-- Exercise --
Going line by line through the data below, report how many lines include the word "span", with nothing added.

-- Data for analysis --
----------------------------------------

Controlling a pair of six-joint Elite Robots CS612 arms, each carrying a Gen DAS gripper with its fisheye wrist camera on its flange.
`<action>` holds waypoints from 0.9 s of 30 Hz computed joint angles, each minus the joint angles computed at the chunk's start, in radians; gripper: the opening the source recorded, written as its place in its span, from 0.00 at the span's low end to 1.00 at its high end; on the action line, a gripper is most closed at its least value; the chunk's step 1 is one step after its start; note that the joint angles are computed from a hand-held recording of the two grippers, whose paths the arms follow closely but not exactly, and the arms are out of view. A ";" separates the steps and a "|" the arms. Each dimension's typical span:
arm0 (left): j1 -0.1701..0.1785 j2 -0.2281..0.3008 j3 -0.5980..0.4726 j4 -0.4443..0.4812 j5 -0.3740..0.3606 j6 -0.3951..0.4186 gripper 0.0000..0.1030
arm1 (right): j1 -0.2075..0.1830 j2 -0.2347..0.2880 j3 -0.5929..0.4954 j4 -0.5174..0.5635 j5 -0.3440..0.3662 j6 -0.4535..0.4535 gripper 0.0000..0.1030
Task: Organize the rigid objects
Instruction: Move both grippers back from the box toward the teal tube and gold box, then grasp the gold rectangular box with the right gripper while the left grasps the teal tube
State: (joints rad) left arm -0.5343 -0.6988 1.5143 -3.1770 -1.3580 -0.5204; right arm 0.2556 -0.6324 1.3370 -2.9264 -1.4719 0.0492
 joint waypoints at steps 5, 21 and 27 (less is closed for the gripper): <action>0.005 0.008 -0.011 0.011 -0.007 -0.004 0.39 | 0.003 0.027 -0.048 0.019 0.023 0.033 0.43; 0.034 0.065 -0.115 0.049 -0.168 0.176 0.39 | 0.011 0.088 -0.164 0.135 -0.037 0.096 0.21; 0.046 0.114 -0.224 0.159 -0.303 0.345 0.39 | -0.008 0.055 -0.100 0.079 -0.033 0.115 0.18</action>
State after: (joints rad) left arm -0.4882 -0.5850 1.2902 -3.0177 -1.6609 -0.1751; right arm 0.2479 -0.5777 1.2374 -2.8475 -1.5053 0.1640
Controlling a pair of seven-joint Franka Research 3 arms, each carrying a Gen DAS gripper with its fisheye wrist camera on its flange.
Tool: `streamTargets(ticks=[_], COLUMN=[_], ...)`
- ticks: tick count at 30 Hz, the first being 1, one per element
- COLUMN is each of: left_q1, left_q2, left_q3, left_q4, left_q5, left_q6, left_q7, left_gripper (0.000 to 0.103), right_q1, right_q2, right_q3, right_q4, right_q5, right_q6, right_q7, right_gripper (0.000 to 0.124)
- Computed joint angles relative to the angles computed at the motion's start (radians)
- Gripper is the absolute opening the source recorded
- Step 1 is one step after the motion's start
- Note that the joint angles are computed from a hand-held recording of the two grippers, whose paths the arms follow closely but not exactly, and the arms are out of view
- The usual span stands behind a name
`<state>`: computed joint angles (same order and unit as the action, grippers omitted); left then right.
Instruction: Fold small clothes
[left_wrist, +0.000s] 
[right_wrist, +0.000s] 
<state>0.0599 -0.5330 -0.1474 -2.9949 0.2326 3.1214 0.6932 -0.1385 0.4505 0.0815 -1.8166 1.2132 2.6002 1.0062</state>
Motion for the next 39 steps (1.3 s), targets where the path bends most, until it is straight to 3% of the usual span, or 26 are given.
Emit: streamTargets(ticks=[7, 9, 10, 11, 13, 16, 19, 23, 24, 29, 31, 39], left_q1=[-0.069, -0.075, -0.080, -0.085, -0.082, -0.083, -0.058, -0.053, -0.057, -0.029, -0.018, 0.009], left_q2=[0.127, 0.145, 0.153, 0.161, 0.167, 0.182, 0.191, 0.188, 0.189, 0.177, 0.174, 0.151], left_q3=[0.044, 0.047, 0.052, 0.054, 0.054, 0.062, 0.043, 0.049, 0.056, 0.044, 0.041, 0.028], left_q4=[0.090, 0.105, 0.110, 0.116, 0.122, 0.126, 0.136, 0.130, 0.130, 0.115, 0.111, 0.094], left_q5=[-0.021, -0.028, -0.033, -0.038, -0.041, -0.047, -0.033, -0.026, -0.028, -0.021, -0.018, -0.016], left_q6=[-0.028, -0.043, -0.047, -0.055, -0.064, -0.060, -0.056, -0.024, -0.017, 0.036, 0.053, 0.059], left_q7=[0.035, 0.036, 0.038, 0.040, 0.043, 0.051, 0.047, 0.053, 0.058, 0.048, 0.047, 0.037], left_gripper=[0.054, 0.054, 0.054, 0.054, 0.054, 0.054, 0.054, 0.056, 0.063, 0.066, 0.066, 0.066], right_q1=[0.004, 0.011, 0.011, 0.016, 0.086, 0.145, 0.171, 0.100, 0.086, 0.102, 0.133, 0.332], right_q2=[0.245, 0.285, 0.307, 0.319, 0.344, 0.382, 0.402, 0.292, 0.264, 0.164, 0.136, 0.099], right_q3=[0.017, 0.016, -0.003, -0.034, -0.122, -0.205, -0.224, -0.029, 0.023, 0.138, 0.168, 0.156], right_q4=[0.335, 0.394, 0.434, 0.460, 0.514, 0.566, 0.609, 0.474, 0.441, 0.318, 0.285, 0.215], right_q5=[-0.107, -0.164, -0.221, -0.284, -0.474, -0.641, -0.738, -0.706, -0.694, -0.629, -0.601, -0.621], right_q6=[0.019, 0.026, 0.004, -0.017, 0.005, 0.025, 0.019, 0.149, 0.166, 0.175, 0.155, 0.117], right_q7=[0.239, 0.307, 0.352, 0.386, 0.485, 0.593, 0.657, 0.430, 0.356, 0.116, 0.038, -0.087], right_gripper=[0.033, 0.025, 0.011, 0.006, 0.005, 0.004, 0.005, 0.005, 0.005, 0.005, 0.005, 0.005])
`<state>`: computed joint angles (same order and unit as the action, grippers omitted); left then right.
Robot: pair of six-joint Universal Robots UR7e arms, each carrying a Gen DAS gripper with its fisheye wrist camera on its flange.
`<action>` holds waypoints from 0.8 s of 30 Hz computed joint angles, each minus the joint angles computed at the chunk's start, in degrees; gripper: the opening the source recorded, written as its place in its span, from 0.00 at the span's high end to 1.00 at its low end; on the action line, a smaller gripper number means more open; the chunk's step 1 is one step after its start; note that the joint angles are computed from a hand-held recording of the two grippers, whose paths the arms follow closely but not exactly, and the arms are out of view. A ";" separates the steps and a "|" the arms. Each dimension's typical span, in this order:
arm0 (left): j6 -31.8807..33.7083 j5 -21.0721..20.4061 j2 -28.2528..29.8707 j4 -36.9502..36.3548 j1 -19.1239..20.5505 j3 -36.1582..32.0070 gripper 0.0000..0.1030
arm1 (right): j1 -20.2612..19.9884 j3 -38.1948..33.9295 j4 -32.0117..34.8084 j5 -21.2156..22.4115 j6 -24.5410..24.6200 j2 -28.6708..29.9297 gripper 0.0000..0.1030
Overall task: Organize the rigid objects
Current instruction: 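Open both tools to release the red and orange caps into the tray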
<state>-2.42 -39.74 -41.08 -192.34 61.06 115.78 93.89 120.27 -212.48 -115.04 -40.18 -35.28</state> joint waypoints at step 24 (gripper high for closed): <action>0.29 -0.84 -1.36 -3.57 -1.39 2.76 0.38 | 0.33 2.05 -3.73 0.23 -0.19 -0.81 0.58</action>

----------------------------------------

-- Your solution --
4